Task: All of the records below are to be printed exactly; the pictures are to be left out.

Data for review:
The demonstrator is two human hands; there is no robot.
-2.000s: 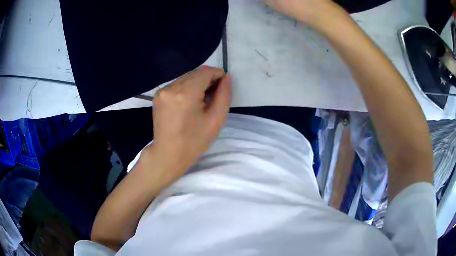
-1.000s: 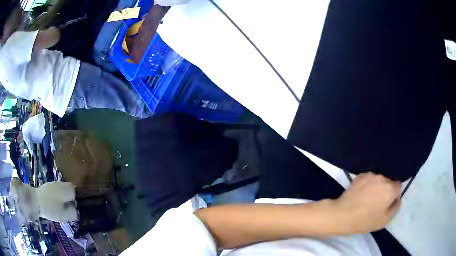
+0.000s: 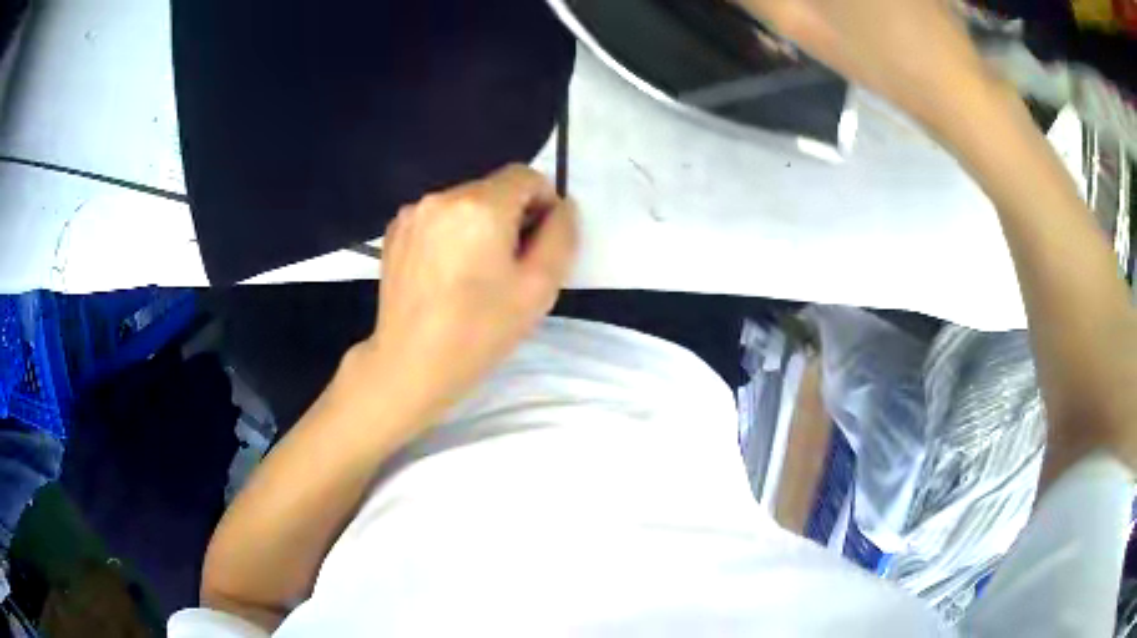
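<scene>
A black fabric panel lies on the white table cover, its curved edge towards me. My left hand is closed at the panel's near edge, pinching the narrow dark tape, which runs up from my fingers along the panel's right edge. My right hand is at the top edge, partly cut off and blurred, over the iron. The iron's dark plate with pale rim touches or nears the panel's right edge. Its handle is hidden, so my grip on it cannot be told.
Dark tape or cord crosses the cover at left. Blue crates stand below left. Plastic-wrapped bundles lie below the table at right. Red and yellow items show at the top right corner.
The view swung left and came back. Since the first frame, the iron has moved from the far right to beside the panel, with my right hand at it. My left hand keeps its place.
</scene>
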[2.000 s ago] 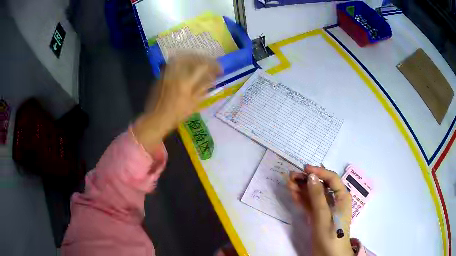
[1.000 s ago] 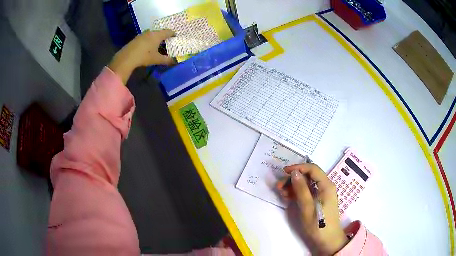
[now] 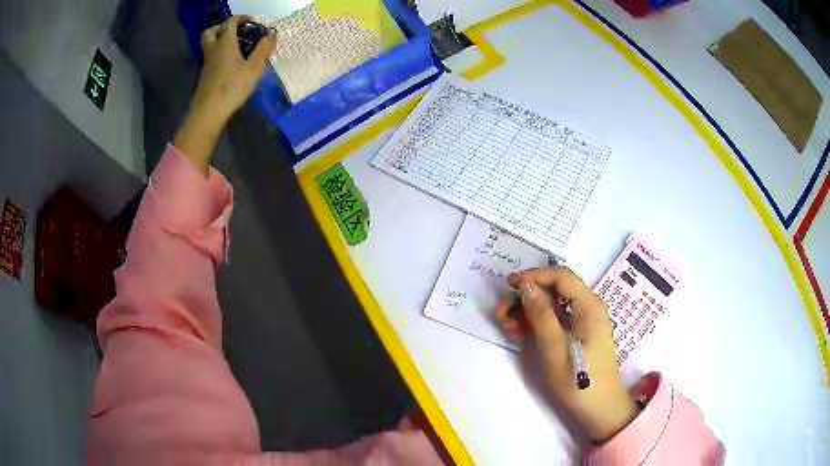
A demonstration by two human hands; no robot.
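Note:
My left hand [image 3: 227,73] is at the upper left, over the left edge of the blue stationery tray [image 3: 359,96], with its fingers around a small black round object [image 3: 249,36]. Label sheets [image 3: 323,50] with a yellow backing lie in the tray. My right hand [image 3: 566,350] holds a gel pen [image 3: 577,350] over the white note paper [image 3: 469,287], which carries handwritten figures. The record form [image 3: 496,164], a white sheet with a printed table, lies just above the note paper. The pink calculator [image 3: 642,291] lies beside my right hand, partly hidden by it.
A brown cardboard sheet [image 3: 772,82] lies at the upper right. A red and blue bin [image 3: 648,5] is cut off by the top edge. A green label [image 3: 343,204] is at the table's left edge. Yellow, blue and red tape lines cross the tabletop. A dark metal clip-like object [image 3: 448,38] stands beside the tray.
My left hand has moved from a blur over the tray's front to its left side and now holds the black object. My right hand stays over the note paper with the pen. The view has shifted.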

Answer for this exercise:
The demonstrator is two human hands; there is no robot.
-2.000s: 
-1.000s: 
+0.000s: 
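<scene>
A black fabric panel lies on the white table cover, its curved edge towards me. My left hand is closed at the panel's near edge, pinching the narrow dark tape, which runs up from my fingers along the panel's right edge. My right hand is at the top edge, partly cut off and blurred, over the iron. The iron's dark plate with pale rim touches or nears the panel's right edge. Its handle is hidden, so my grip on it cannot be told.
Dark tape or cord crosses the cover at left. Blue crates stand below left. Plastic-wrapped bundles lie below the table at right. Red and yellow items show at the top right corner.
The view swung left and came back. Since the first frame, the iron has moved from the far right to beside the panel, with my right hand at it. My left hand keeps its place.
</scene>
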[2.000 s ago] 
[1.000 s ago] 
[now] 
A demonstration by two human hands; no robot.
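Note:
My left hand [image 3: 227,73] is at the upper left, over the left edge of the blue stationery tray [image 3: 359,96], with its fingers around a small black round object [image 3: 249,36]. Label sheets [image 3: 323,50] with a yellow backing lie in the tray. My right hand [image 3: 566,350] holds a gel pen [image 3: 577,350] over the white note paper [image 3: 469,287], which carries handwritten figures. The record form [image 3: 496,164], a white sheet with a printed table, lies just above the note paper. The pink calculator [image 3: 642,291] lies beside my right hand, partly hidden by it.
A brown cardboard sheet [image 3: 772,82] lies at the upper right. A red and blue bin [image 3: 648,5] is cut off by the top edge. A green label [image 3: 343,204] is at the table's left edge. Yellow, blue and red tape lines cross the tabletop. A dark metal clip-like object [image 3: 448,38] stands beside the tray.
My left hand has moved from a blur over the tray's front to its left side and now holds the black object. My right hand stays over the note paper with the pen. The view has shifted.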

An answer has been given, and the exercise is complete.